EXERCISE OBJECTIVE: In full and word for word, restate the lines of the listing.
------------------------------
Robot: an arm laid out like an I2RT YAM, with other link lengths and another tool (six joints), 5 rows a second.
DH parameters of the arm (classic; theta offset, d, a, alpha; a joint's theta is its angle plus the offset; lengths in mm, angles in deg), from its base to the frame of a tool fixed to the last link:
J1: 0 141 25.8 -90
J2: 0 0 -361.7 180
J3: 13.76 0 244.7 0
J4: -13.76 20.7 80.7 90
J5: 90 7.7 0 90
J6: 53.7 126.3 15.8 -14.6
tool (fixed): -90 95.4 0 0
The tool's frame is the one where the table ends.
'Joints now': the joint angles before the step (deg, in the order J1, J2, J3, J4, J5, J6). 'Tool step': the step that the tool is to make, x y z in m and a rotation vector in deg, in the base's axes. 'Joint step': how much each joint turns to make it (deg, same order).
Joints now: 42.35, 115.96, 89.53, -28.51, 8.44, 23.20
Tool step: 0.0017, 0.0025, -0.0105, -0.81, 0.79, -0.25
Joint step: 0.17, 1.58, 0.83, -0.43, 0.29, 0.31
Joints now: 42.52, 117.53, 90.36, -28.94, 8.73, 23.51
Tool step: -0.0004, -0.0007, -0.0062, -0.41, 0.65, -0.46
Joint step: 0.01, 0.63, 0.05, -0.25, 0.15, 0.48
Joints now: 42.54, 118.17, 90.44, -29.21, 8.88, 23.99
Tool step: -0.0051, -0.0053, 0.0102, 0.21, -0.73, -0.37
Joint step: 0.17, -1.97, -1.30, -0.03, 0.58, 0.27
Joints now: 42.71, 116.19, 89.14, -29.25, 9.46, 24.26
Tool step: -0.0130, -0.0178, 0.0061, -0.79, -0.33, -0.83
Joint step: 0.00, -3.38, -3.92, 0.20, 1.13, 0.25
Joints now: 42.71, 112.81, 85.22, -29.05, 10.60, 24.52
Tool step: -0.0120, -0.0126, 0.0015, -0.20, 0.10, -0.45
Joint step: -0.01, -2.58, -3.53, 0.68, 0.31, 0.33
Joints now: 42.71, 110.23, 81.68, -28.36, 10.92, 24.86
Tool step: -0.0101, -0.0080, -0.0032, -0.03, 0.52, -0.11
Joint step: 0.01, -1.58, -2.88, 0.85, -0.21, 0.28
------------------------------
YOUR RESPONSE:
Robot: an arm laid out like an I2RT YAM, with other link lengths and another tool (six joints), 5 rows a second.
DH parameters of the arm (classic; theta offset, d, a, alpha; a joint's theta is its angle plus the offset; lengths in mm, angles in deg), from its base to the frame of a tool fixed to the last link:
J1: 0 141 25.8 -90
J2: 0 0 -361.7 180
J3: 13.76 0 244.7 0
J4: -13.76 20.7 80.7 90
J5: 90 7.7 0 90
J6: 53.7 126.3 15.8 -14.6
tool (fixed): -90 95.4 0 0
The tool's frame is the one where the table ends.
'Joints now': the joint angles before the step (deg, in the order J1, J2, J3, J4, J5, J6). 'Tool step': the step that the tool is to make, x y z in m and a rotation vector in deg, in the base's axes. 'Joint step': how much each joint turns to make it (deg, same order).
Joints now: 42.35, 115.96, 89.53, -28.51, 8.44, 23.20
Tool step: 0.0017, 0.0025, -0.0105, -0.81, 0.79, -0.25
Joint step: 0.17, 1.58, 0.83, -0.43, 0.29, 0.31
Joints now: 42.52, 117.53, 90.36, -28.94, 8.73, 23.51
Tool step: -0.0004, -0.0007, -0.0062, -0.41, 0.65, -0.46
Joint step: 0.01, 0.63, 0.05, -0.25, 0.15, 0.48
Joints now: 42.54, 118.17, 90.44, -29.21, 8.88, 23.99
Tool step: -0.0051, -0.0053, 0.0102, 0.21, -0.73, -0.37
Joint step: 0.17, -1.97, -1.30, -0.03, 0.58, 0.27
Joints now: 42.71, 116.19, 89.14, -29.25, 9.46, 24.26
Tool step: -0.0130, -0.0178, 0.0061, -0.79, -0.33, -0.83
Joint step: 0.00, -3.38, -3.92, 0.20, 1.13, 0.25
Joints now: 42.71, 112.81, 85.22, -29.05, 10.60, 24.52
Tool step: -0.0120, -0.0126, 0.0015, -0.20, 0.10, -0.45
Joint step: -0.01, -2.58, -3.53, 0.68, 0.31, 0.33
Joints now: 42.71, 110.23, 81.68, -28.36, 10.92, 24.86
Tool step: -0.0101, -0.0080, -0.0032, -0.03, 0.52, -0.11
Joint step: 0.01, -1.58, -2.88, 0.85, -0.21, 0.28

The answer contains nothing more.